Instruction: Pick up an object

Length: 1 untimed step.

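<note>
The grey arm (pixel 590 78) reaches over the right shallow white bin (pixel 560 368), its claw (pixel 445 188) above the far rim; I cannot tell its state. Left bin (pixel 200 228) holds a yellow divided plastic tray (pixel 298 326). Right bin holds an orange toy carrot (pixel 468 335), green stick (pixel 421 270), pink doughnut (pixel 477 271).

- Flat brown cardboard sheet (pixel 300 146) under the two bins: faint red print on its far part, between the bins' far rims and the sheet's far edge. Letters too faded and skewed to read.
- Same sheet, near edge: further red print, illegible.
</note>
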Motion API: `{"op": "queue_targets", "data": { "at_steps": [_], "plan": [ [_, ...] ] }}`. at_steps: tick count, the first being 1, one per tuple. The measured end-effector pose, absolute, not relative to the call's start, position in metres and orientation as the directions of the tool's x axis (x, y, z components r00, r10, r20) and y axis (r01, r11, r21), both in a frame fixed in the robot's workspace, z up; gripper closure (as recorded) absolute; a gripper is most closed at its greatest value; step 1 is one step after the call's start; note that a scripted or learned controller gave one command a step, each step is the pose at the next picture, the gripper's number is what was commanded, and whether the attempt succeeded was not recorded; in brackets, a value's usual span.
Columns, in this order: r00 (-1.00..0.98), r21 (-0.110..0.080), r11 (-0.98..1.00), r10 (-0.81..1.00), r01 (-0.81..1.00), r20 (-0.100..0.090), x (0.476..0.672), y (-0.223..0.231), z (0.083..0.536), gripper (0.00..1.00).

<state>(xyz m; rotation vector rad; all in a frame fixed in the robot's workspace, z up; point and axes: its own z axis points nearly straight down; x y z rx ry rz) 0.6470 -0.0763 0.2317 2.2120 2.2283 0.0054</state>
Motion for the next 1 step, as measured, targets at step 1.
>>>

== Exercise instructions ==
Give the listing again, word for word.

== Solution for this problem ==
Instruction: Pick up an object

Length: 1 untimed step.

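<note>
The grey arm (pixel 590 78) reaches over the right shallow white bin (pixel 560 368), its claw (pixel 445 188) above the far rim; I cannot tell its state. Left bin (pixel 200 228) holds a yellow divided plastic tray (pixel 298 326). Right bin holds an orange toy carrot (pixel 468 335), green stick (pixel 421 270), pink doughnut (pixel 477 271).

- Flat brown cardboard sheet (pixel 300 146) under the two bins: faint red print on its far part, between the bins' far rims and the sheet's far edge. Letters too faded and skewed to read.
- Same sheet, near edge: further red print, illegible.
</note>
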Motion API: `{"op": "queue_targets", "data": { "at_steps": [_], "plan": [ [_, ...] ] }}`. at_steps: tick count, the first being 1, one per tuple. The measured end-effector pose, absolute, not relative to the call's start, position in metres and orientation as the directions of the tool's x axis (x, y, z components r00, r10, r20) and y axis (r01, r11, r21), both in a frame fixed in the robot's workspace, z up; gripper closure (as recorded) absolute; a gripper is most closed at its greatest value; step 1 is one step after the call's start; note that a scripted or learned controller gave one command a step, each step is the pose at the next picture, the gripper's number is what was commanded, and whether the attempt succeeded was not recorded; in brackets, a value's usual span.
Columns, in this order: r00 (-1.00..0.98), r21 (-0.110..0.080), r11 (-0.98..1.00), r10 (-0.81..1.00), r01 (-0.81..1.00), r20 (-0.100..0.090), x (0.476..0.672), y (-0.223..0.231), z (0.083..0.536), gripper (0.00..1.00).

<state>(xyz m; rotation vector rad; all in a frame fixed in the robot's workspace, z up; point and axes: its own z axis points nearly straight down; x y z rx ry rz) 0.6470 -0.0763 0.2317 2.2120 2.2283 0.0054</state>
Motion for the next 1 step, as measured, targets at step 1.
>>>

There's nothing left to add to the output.